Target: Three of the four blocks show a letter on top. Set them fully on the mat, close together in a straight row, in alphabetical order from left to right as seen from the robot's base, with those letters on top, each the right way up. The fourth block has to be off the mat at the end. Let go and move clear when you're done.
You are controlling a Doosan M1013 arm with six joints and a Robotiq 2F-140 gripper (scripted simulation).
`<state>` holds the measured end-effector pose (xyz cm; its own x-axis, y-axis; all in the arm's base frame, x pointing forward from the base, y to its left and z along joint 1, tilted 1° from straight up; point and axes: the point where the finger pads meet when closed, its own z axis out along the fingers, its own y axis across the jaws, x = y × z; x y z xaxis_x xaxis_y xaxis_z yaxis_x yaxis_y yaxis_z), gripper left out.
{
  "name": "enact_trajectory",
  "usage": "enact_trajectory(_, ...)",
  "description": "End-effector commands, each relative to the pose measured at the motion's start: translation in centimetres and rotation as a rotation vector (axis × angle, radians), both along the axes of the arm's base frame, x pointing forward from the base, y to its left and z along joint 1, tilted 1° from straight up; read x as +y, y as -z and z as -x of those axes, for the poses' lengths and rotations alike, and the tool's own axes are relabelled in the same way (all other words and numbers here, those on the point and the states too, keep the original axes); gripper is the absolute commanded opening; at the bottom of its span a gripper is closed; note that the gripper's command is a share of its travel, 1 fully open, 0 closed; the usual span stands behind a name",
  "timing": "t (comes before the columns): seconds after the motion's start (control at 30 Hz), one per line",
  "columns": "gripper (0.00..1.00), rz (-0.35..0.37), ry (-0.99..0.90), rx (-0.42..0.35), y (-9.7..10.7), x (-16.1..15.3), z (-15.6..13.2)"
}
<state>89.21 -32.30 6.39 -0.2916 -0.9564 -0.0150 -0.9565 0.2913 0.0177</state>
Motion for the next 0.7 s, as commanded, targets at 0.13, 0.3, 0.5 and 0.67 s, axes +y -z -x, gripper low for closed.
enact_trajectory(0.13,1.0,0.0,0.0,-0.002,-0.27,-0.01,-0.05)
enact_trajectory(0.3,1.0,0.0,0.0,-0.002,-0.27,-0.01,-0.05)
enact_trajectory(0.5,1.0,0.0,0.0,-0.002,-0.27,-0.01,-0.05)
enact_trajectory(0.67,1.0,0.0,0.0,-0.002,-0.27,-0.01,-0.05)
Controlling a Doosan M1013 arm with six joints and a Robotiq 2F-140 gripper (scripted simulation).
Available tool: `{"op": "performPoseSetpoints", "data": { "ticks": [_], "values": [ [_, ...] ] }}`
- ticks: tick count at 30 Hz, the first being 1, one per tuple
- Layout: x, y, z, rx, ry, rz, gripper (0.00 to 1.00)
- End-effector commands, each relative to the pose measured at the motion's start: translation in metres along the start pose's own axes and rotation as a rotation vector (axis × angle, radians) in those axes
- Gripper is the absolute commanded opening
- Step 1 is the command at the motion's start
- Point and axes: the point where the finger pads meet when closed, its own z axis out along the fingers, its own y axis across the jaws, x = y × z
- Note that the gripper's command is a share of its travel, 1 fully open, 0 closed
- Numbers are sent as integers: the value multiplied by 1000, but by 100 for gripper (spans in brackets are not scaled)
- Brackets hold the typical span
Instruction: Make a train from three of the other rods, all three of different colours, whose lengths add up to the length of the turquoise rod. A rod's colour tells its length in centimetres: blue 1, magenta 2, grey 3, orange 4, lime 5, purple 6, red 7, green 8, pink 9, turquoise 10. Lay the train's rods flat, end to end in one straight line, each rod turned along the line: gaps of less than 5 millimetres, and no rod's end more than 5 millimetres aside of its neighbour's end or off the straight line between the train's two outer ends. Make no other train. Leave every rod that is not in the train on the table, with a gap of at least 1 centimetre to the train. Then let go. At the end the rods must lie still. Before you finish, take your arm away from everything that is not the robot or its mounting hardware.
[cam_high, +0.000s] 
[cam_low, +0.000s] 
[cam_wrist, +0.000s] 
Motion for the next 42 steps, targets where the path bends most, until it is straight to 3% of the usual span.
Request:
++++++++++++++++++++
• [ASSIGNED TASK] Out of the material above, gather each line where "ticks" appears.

• [FINAL ANSWER]
Available tool: `{"op": "performPoseSetpoints", "data": { "ticks": [_], "values": [ [_, ...] ] }}`
- ticks: tick count at 30 Hz, the first being 1, one per tuple

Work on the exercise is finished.